# Task to complete
The records that follow must be reproduced in full, exactly as written.

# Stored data
┄┄┄┄┄┄┄┄┄┄┄┄┄┄┄┄┄┄┄┄

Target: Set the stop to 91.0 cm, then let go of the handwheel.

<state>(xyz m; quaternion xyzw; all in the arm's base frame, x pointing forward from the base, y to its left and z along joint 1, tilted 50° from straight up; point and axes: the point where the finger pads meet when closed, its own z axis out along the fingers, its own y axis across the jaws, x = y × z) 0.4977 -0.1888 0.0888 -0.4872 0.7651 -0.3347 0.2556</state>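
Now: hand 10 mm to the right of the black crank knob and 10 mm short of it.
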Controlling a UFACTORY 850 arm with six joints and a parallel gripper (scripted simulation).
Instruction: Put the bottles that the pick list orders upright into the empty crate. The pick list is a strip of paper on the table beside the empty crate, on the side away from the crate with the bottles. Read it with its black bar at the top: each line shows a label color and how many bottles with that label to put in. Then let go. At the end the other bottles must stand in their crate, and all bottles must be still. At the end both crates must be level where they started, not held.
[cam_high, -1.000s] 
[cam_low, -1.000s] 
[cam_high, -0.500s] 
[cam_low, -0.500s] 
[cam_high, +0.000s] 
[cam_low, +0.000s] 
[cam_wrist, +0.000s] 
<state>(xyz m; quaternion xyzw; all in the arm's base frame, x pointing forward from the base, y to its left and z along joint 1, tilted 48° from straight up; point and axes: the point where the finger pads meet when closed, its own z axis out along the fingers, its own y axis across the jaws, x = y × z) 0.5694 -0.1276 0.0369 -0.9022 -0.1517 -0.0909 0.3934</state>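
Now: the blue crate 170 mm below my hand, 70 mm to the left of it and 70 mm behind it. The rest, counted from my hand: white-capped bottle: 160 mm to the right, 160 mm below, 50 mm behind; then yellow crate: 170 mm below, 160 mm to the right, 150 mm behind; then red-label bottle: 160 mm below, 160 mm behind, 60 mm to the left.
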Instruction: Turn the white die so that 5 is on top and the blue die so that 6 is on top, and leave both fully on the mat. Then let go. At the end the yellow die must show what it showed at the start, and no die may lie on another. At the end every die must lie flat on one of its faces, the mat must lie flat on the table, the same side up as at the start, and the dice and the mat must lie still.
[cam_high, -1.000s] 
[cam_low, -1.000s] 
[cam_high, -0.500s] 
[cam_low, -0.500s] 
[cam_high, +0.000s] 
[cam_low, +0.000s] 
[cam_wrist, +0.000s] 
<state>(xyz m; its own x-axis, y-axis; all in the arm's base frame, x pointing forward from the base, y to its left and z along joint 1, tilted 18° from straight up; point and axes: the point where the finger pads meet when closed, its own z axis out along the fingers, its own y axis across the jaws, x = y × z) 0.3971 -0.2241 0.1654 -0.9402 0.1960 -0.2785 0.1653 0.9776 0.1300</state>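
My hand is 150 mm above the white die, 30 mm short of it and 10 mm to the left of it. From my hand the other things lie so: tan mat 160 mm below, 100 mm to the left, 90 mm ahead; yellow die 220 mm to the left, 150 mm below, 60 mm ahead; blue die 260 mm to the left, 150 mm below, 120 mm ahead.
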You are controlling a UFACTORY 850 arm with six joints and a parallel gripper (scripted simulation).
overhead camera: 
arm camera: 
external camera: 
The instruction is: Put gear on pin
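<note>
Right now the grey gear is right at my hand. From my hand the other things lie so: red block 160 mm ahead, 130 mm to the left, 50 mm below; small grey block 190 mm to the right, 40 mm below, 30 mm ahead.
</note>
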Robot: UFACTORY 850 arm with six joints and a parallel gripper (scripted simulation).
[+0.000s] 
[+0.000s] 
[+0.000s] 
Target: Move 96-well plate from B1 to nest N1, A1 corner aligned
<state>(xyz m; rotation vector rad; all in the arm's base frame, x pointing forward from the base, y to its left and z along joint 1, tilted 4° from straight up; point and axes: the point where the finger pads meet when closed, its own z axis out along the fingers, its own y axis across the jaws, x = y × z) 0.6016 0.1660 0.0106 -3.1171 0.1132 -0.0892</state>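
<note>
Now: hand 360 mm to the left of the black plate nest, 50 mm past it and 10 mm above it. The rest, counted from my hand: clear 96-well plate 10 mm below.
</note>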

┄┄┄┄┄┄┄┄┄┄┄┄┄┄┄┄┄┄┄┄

# Solution to this task
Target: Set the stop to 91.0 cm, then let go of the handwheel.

<state>(xyz m; quaternion xyzw; all in the arm's base frame, x pointing forward from the base, y to its left and z along joint 1, tilted 50° from straight up; point and axes: the point where the finger pads meet when closed, its own z axis out along the fingers, its own y axis across the jaws, x = y × z) 0.4977 -0.1888 0.0888 -0.4872 0.7651 -0.3347 0.2556</state>
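Now: hand 10 mm to the right of the black crank knob and 10 mm short of it.
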Controlling a UFACTORY 850 arm with six joints and a parallel gripper (scripted simulation).
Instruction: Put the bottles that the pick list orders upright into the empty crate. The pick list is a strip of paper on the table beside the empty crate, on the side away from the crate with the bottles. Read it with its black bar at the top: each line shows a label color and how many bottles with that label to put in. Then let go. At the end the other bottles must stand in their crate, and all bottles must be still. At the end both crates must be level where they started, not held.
[cam_high, -1.000s] 
[cam_low, -1.000s] 
[cam_high, -0.500s] 
[cam_low, -0.500s] 
[cam_high, +0.000s] 
[cam_low, +0.000s] 
[cam_wrist, +0.000s] 
<state>(xyz m; quaternion xyzw; all in the arm's base frame, x pointing forward from the base, y to its left and z along joint 1, tilted 48° from straight up; point and axes: the point where the finger pads meet when closed, its own z axis out along the fingers, its own y axis across the jaws, x = y × z) 0.5694 -0.1276 0.0369 -0.9022 -0.1517 -0.0909 0.3934</state>
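Now: the blue crate 170 mm below my hand, 70 mm to the left of it and 70 mm behind it. The rest, counted from my hand: white-capped bottle: 160 mm to the right, 160 mm below, 50 mm behind; then yellow crate: 170 mm below, 160 mm to the right, 150 mm behind; then red-label bottle: 160 mm below, 160 mm behind, 60 mm to the left.
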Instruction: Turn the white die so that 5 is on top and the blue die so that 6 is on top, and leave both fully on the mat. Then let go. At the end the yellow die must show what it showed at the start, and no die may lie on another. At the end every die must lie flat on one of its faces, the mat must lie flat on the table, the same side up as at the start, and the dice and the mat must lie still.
[cam_high, -1.000s] 
[cam_low, -1.000s] 
[cam_high, -0.500s] 
[cam_low, -0.500s] 
[cam_high, +0.000s] 
[cam_low, +0.000s] 
[cam_wrist, +0.000s] 
<state>(xyz m; its own x-axis, y-axis; all in the arm's base frame, x pointing forward from the base, y to its left and z along joint 1, tilted 18° from straight up; point and axes: the point where the finger pads meet when closed, its own z axis out along the fingers, its own y axis across the jaws, x = y × z) 0.3971 -0.2241 0.1654 -0.9402 0.1960 -0.2785 0.1653 0.9776 0.1300</state>
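My hand is 150 mm above the white die, 30 mm short of it and 10 mm to the left of it. From my hand the other things lie so: tan mat 160 mm below, 100 mm to the left, 90 mm ahead; yellow die 220 mm to the left, 150 mm below, 60 mm ahead; blue die 260 mm to the left, 150 mm below, 120 mm ahead.
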You are controlling a UFACTORY 850 arm with six joints and a parallel gripper (scripted simulation).
overhead camera: 
arm camera: 
external camera: 
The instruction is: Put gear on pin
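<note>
Right now the grey gear is right at my hand. From my hand the other things lie so: red block 160 mm ahead, 130 mm to the left, 50 mm below; small grey block 190 mm to the right, 40 mm below, 30 mm ahead.
</note>
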Robot: UFACTORY 850 arm with six joints and a parallel gripper (scripted simulation).
[+0.000s] 
[+0.000s] 
[+0.000s] 
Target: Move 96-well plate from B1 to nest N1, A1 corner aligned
<state>(xyz m; rotation vector rad; all in the arm's base frame, x pointing forward from the base, y to its left and z along joint 1, tilted 4° from straight up; point and axes: the point where the finger pads meet when closed, its own z axis out along the fingers, its own y axis across the jaws, x = y × z) 0.6016 0.1660 0.0106 -3.1171 0.1132 -0.0892</state>
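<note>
Now: hand 360 mm to the left of the black plate nest, 50 mm past it and 10 mm above it. The rest, counted from my hand: clear 96-well plate 10 mm below.
</note>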

Nothing further is required of this output.